The device works by sequencing DNA from a patient’s tumor sample to determine the presence of gene mutations and alterations. It also detects certain molecular changes. Clinical performance of the test was established through a least burdensome means by comparing the F1CDx to previously FDA-approved companion diagnostic tests that are currently used to determine patient eligibility for certain treatments.

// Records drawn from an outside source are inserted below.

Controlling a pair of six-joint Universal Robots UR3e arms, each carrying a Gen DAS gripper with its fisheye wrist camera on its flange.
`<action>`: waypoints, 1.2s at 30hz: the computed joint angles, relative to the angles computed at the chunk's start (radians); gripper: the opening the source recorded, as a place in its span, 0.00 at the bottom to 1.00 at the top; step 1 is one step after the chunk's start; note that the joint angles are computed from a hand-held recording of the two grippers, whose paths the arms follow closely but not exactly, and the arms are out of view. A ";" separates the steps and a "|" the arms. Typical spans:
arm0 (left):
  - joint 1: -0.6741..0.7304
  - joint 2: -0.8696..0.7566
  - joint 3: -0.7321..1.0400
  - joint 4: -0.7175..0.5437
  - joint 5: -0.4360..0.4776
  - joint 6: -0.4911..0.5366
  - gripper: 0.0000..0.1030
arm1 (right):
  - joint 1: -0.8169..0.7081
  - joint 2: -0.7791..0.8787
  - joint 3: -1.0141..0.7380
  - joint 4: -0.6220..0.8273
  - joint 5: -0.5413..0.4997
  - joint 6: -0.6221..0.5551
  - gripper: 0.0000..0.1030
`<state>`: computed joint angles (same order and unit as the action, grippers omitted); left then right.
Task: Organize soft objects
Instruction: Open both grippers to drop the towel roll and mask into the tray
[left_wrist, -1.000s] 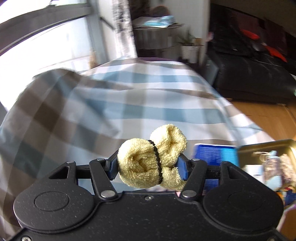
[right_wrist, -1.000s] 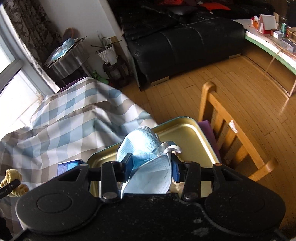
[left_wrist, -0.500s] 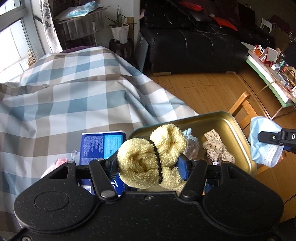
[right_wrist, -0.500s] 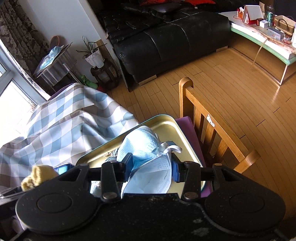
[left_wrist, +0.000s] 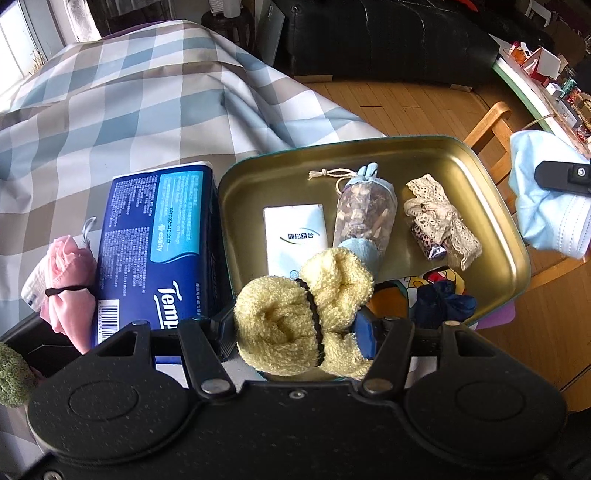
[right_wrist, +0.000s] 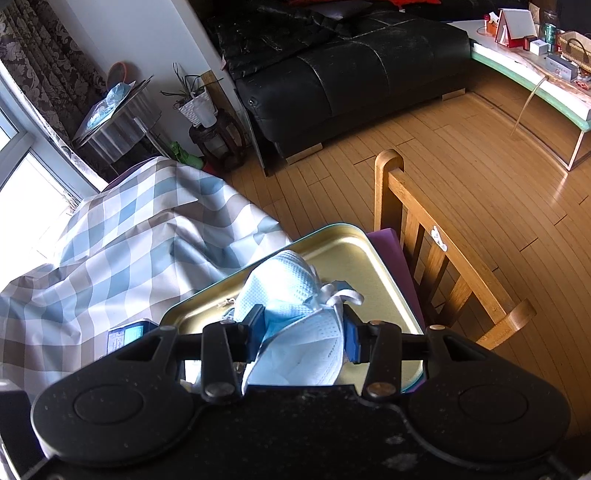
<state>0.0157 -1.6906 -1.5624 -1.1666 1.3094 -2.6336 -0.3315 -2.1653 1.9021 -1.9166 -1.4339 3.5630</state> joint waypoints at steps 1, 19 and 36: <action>0.002 -0.003 -0.001 -0.001 -0.005 0.002 0.55 | 0.006 0.007 -0.002 -0.004 -0.006 0.005 0.41; 0.050 -0.015 -0.041 0.054 -0.063 0.011 0.69 | -0.062 0.015 -0.004 0.010 -0.002 0.022 0.42; 0.080 0.011 -0.052 0.037 -0.084 0.032 0.70 | 0.006 0.111 -0.037 0.013 -0.079 0.068 0.59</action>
<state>0.0955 -1.6797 -1.6143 -1.1296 1.2256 -2.6014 -0.3260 -2.0540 1.8654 -1.9040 -1.5133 3.6315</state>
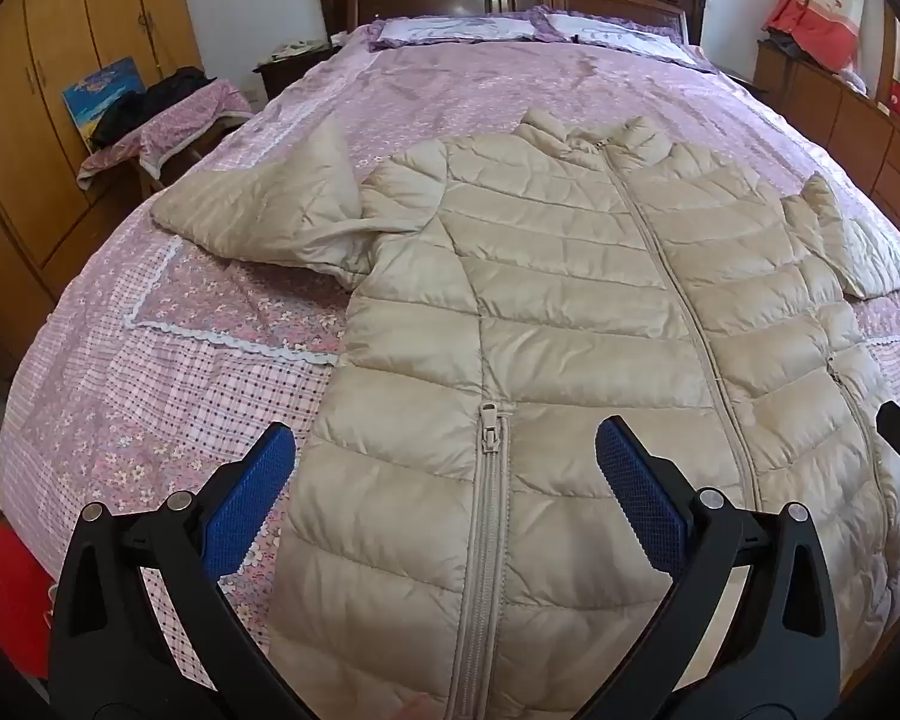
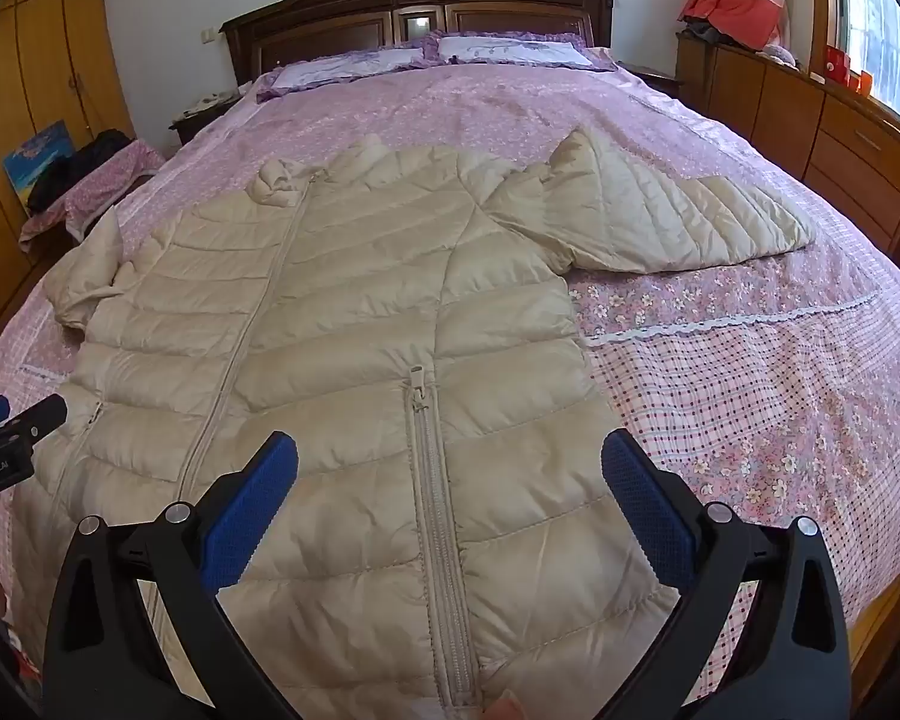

F1CDx results are delivered in an integrated report that identifies alterations matched to FDA approved therapies, identifies additional alterations in genes known to drive cancer growth, furnishes information about genomic biomarkers, including microsatellite instability (MSI) and transient monocular blindness (TMB), provides relevant clinical trial information, and includes interpretive content developed in accordance with professional guidelines in oncology for patients with any solid tumor.
The F1CDx had not been previously submitted for the FDA’s review because it is a laboratory-developed test, for which the agency has generally not enforced premarket review and other applicable requirements. However, at the test developer’s request, the FDA worked closely with them to help enter it into the agency’s newly established Breakthrough Device Program. Because of the test’s potential to consolidate multiple companion diagnostic claims for patients and health care providers in a single test, the F1CDx was granted Breakthrough Device designation. Under the Breakthrough Device Program, the FDA provides intensive interaction and guidance to the company on efficient device development, which expedites evidence generation and the agency’s review of devices that provide for more effective treatment or diagnosis for life-threatening or irreversibly debilitating diseases for which no approved or cleared treatment exists or that offer significant advantages over the existing standard of care.
The news of F1CDx’s approval is not without some controversy. In November, Caris Life Sciences filed a patent infringement suit against Foundation Medicine in the United States District Court for the District of Massachusetts Boston Division, siting Foundation's willful infringement of Caris' patent rights by its FoundationOne, FoundationACT and FoundationOne Heme products.